The discovery of two objects Thursday that may have come from the jet which vanished with 239 people on board on March 8 holds out a possible breakthrough in the investigation.
But the government-run AMSA, which along with the Australian Defence Force is responsible for rescue efforts in a vast 52.8 million square kilometer (20.3 million square miles) stretch of land and ocean, said collecting any debris from the water will be difficult.
With the assistance of the Australian Air Force, the New Zealand Air Force and the United States Navy the hunt is taking place in a remote area some 2,500 kilometers (1,550 miles) southwest of the western city of Perth.
Four aircrafts, including a Royal Australian Air Force Orion and a United States Navy P8 Poseidon, have been dispatched to what Australian Defence Minister David Johnston described as “a most isolated part of the world.”
“It’s a logistical nightmare.
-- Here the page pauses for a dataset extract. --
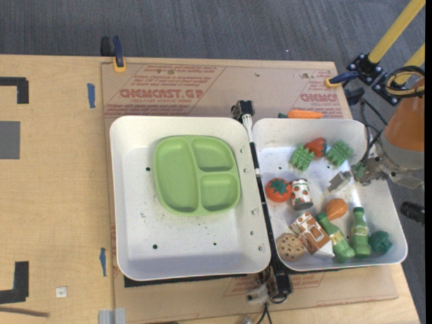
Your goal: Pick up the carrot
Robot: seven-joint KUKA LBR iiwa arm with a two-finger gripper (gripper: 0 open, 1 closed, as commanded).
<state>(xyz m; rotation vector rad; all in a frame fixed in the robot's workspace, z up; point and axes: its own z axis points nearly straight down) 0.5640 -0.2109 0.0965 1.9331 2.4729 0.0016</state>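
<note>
The carrot (305, 114) lies on the counter (61, 181) just outside the right bin (395, 211), at its 12 o'clock rim. The arm's pincer (341, 179) hangs over the bin's middle, above scattered toy food; whether it is released or clenched cannot be told. A green divided plate (197, 174) sits in the left bin (135, 235).

The carrot (304, 115) lies outside the bins, on the cardboard just past the right bin's (398, 238) far edge. The gripper (345, 179) hangs over that bin's right side, among toy foods. A green divided plate (197, 174) sits in the left bin (131, 214)
</note>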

This is a terribly complex logistical operation to identify what we have found via the satellite,” he said in a television interview.
The AP-3C Orion is an extremely versatile aircraft used to conduct long-range surveillance missions throughout the Indian and Pacific oceans.
The Orions are fitted with radar, infra-red and visual systems which allow crew to see objects at night and in the distance, as well as magnetic anomaly detectors which help in identifying metal.
The Poseidon is an even more advanced aircraft described by the US as a long-range anti-submarine warfare, intelligence, surveillance and reconnaissance plane aircraft capable of broad-area maritime operations.
AMSA’s Rescue Coordination Centre, which works around the clock and is responsible for the national coordination of both maritime and aviation search and rescues, has experience in difficult conditions.
In December, it led the rescue of dozens of passengers and scientists stranded on a Russian ship stuck in ice in blizzards off Antarctica, a crisis which sparked a global operation to pluck them from frozen seas.
In May 2013, it coordinated the rescue of Dutch adventurer Ralph Tuijn from the Indian Ocean after his attempt to row from Australia to Africa ended when his boat collided with a massive oil tanker.
It has also been instrumental in coordinating the rescue in recent years of hundreds of asylum-seekers whose boats sometimes sink as they try to reach Australia from Indonesia.